> _WHAT THE EXERCISE ASKS_:
Only the lines containing "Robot" belong in the answer; find them in the material below.

> _SOURCE RECORDS_:
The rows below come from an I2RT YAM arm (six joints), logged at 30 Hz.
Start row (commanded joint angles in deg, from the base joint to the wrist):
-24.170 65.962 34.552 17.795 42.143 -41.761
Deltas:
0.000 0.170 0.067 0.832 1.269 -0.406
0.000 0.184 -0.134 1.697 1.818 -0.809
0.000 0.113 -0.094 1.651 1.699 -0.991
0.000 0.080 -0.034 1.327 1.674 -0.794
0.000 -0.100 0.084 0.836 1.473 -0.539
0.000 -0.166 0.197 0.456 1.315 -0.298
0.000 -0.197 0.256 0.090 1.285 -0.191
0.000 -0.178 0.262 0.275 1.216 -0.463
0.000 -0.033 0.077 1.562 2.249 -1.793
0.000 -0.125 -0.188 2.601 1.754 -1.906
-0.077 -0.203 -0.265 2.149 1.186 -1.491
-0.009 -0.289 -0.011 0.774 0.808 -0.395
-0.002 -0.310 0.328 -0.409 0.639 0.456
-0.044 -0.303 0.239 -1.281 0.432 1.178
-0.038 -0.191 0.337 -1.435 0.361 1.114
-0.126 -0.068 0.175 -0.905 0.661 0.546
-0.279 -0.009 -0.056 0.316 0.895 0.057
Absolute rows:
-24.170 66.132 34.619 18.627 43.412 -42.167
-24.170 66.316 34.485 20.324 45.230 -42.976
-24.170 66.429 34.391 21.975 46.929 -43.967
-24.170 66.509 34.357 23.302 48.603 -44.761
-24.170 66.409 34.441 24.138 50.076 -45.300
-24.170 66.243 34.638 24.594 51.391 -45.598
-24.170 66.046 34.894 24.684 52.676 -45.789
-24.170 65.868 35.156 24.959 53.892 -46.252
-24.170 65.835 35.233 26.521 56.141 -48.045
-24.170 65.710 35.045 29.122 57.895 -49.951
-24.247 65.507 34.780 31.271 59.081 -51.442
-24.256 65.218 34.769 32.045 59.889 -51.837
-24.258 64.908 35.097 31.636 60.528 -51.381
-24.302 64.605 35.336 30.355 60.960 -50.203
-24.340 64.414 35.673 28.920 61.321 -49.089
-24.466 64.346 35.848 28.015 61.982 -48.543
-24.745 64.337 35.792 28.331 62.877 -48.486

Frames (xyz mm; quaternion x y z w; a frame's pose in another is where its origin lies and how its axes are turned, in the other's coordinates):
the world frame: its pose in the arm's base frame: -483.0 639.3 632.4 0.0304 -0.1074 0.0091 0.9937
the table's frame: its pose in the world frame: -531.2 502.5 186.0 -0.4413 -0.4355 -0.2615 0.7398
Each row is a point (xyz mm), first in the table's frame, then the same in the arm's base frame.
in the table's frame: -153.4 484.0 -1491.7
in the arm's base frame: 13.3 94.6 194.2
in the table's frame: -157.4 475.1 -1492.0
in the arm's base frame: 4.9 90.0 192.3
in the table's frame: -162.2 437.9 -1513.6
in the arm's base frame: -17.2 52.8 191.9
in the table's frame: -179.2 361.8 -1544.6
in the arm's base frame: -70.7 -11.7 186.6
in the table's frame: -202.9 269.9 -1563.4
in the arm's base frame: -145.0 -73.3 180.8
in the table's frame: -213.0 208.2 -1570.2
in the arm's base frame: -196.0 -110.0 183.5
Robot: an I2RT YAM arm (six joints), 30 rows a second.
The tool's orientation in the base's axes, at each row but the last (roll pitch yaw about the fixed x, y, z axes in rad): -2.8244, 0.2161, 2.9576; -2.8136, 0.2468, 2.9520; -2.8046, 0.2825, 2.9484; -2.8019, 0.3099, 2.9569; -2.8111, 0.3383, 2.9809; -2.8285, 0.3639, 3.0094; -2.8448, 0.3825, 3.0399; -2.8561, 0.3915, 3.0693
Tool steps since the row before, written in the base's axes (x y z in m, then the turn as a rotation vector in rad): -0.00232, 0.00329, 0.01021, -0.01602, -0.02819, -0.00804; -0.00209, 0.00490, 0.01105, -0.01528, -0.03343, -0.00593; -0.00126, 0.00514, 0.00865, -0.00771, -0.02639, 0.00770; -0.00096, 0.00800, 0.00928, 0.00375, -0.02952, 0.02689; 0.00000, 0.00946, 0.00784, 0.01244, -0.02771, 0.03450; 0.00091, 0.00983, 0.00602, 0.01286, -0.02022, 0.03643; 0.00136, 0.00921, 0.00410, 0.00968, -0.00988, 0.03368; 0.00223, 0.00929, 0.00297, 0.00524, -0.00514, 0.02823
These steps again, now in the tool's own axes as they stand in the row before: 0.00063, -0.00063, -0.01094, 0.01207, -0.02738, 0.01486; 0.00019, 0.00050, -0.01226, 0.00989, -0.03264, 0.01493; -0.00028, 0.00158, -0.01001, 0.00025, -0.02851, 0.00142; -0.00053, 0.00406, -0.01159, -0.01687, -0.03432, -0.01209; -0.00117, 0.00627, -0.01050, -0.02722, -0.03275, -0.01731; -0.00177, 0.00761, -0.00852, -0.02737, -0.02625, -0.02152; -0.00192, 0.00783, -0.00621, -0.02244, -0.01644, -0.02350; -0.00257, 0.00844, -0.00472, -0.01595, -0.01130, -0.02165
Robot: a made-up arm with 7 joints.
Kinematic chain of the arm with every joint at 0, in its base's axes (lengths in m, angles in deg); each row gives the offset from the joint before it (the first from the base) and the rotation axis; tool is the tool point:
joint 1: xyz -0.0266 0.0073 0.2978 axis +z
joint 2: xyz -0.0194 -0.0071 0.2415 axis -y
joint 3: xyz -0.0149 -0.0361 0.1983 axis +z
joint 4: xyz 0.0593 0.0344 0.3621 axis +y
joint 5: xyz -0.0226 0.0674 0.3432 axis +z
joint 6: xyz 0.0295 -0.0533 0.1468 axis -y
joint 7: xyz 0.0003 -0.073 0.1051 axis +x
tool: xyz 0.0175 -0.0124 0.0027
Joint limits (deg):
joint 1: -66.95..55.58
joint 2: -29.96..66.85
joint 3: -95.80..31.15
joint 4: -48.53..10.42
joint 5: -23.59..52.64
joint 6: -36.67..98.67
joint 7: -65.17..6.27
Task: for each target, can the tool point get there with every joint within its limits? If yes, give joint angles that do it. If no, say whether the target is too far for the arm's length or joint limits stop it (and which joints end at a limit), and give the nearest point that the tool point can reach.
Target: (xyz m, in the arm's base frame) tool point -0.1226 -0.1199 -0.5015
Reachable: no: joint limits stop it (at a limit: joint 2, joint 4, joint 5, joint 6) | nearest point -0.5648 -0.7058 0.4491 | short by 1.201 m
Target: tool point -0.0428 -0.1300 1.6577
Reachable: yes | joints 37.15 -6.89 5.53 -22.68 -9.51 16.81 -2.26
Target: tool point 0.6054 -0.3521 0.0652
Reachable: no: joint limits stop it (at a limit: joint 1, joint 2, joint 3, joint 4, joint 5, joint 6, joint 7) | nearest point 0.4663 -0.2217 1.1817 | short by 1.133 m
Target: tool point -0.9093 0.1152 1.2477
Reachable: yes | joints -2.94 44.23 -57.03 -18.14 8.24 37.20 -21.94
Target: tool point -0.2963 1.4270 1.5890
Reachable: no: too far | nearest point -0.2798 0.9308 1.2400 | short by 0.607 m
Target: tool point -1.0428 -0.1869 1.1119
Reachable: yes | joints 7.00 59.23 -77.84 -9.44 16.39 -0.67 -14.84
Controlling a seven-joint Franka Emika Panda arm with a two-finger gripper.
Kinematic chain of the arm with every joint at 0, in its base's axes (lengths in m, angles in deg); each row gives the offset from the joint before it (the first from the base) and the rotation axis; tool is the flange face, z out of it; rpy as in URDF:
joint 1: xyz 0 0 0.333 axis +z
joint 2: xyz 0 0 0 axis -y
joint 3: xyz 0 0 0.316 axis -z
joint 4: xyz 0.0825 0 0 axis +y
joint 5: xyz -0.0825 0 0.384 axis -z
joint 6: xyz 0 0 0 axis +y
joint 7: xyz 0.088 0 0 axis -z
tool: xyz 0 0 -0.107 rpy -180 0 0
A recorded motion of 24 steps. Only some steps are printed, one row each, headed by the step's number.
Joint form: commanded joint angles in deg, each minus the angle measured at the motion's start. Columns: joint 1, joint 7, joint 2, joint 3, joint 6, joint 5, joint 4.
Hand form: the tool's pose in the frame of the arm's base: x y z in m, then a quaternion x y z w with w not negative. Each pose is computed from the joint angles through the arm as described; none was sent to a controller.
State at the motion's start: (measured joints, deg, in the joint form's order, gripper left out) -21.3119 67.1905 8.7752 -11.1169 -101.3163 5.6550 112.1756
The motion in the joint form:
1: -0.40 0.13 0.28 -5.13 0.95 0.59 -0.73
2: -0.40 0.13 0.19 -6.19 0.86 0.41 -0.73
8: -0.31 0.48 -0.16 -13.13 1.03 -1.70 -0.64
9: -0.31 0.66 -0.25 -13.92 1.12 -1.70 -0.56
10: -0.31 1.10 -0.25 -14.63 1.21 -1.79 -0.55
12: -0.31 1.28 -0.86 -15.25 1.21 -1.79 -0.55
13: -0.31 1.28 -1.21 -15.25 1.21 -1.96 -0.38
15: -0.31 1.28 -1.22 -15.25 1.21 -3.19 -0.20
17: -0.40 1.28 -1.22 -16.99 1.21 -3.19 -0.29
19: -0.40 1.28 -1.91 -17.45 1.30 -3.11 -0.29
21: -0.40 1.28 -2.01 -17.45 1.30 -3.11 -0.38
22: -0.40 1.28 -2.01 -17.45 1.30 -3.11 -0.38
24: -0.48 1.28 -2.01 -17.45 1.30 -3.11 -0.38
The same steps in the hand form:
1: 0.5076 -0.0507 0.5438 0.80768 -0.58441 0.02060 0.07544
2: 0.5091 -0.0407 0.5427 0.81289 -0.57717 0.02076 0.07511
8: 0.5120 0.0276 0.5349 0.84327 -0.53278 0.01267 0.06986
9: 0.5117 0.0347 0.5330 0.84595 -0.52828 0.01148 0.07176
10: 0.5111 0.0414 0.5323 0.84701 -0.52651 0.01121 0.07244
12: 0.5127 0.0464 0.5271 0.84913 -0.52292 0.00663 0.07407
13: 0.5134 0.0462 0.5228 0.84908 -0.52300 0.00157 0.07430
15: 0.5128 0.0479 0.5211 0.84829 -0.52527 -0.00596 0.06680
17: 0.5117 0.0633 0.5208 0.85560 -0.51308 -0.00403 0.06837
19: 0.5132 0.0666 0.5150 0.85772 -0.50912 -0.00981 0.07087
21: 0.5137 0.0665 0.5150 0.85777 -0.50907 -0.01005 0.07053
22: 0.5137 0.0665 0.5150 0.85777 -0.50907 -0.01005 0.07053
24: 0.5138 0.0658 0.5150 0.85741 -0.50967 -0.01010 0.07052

> _WRITTEN ANSWER_:
Robot: an I2RT YAM arm (six joints), 30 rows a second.
Robot: a made-up arm with 7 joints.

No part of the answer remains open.